▶ **What is expected**
The entries must be retyped exactly, down to the last line.

▶ **Data provided**
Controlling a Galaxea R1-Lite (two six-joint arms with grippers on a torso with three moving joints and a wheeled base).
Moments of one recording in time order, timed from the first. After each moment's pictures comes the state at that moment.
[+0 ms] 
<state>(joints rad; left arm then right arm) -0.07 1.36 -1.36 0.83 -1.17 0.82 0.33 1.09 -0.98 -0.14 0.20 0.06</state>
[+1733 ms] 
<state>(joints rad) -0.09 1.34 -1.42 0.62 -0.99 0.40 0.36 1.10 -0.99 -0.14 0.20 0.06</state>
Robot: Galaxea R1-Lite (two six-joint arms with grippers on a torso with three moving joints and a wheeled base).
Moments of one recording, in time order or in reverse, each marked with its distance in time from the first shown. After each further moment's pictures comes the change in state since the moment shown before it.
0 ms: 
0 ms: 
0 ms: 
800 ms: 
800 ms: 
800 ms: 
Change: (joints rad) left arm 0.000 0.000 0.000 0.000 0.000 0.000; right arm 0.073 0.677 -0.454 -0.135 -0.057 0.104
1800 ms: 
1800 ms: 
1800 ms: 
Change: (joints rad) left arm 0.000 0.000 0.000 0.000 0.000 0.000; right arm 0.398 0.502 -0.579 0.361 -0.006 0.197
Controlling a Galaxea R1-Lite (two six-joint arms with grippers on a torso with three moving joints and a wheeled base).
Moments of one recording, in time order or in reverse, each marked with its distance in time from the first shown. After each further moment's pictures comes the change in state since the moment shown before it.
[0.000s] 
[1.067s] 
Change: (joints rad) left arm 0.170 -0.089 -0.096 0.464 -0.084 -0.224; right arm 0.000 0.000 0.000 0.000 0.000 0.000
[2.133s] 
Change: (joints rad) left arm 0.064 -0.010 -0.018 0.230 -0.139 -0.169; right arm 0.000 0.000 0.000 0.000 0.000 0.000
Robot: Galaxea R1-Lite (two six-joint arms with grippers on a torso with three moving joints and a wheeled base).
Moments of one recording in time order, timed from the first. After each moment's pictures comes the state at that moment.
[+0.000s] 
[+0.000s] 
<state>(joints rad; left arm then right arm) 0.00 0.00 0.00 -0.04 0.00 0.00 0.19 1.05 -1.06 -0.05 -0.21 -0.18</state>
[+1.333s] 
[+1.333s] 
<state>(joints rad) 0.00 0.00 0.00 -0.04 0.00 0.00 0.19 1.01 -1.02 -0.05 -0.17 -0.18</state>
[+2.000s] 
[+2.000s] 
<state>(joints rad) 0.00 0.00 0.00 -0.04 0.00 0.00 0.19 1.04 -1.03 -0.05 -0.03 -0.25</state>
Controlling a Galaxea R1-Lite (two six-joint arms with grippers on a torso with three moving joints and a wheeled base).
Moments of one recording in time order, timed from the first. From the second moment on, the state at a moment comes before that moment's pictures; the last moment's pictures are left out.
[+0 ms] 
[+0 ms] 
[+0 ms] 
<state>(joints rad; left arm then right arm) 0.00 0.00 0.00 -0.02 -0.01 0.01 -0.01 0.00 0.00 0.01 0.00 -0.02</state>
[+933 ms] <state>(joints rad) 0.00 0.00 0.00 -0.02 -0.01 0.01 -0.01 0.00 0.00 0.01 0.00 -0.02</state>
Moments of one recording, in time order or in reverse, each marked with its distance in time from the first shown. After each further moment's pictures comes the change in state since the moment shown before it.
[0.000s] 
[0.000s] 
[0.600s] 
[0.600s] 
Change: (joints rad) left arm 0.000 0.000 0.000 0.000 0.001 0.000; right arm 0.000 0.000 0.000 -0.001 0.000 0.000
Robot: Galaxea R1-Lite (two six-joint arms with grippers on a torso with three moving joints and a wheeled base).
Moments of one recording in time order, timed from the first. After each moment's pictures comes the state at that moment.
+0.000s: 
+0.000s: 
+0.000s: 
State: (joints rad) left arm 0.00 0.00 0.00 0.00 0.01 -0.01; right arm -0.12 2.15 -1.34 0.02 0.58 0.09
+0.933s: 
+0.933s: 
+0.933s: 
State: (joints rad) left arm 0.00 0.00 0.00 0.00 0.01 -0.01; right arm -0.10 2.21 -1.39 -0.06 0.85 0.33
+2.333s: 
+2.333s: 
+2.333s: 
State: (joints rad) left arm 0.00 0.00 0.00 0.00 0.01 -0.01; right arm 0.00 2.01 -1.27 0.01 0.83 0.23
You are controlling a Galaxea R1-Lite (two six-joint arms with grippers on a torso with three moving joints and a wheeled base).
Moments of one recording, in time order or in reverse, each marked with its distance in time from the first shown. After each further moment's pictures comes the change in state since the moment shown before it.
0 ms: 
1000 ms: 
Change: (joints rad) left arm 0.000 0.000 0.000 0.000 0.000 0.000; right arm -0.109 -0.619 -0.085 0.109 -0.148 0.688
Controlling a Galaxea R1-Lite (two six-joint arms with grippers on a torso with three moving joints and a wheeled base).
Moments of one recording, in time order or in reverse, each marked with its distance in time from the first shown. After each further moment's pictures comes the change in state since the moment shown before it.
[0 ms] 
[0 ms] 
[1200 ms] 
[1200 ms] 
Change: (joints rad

▶ **Answer to the exercise**
Controlling a Galaxea R1-Lite (two six-joint arms with grippers on a torso with three moving joints and a wheeled base).
Moments of one recording in time order, timed from the first. After each moment's pictures comes the state at that moment.
[+0 ms] 
<state>(joints rad; left arm then right arm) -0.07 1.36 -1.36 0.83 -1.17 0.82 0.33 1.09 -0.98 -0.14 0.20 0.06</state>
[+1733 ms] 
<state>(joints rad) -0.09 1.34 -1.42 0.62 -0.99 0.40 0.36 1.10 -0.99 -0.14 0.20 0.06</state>
Robot: Galaxea R1-Lite (two six-joint arms with grippers on a torso with three moving joints and a wheeled base).
Moments of one recording, in time order or in reverse, each marked with its distance in time from the first shown. After each further moment's pictures comes the change in state since the moment shown before it.
0 ms: 
0 ms: 
0 ms: 
800 ms: 
800 ms: 
800 ms: 
Change: (joints rad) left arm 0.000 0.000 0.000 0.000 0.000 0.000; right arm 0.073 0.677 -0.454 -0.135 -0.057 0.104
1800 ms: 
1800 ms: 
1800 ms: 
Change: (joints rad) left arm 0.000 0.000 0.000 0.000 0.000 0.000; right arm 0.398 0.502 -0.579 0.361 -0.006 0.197
Controlling a Galaxea R1-Lite (two six-joint arms with grippers on a torso with three moving joints and a wheeled base).
Moments of one recording, in time order or in reverse, each marked with its distance in time from the first shown. After each further moment's pictures comes the change in state since the moment shown before it.
[0.000s] 
[1.067s] 
Change: (joints rad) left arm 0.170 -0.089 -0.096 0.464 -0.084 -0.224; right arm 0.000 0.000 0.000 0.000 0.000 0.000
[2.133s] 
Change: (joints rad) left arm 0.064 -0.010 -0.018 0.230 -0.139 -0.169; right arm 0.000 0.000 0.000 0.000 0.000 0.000
Robot: Galaxea R1-Lite (two six-joint arms with grippers on a torso with three moving joints and a wheeled base).
Moments of one recording in time order, timed from the first. After each moment's pictures comes the state at that moment.
[+0.000s] 
[+0.000s] 
<state>(joints rad; left arm then right arm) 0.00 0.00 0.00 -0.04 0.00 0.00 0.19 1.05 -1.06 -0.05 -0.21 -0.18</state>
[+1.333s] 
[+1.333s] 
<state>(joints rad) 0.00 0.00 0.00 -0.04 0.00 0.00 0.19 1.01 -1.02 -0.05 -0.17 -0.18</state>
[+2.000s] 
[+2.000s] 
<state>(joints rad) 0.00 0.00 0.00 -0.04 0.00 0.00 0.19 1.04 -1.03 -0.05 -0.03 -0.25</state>
Controlling a Galaxea R1-Lite (two six-joint arms with grippers on a torso with three moving joints and a wheeled base).
Moments of one recording in time order, timed from the first. From the second moment on, the state at a moment comes before that moment's pictures; the last moment's pictures are left out.
[+0 ms] 
[+0 ms] 
[+0 ms] 
<state>(joints rad; left arm then right arm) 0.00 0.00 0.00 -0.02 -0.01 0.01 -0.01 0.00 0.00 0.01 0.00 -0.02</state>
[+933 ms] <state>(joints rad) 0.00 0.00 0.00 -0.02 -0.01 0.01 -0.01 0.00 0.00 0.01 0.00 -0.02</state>
Moments of one recording, in time order or in reverse, each marked with its distance in time from the first shown. After each further moment's pictures comes the change in state since the moment shown before it.
[0.000s] 
[0.000s] 
[0.600s] 
[0.600s] 
Change: (joints rad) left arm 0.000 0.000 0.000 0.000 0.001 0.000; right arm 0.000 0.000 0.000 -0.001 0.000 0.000
Robot: Galaxea R1-Lite (two six-joint arms with grippers on a torso with three moving joints and a wheeled base).
Moments of one recording in time order, timed from the first. After each moment's pictures comes the state at that moment.
+0.000s: 
+0.000s: 
+0.000s: 
State: (joints rad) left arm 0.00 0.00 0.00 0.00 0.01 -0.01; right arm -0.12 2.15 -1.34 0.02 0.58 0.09
+0.933s: 
+0.933s: 
+0.933s: 
State: (joints rad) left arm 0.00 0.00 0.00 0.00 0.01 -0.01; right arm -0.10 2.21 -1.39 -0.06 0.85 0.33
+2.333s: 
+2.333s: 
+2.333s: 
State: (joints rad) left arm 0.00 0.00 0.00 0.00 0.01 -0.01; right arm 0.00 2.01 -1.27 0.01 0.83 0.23
You are controlling a Galaxea R1-Lite (two six-joint arms with grippers on a torso with three moving joints and a wheeled base).
Moments of one recording, in time order or in reverse, each marked with its distance in time from the first shown. After each further moment's pictures comes the change in state since the moment shown before it.
0 ms: 
1000 ms: 
Change: (joints rad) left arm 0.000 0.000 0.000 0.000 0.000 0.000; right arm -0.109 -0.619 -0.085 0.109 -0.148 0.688
Controlling a Galaxea R1-Lite (two six-joint arms with grippers on a torso with three moving joints and a wheeled base).
Moments of one recording, in time order or in reverse, each marked with its distance in time from the first shown. After each further moment's pictures comes the change in state since the moment shown before it.
[0 ms] 
[0 ms] 
[1200 ms] 
[1200 ms] 
Change: (joints rad

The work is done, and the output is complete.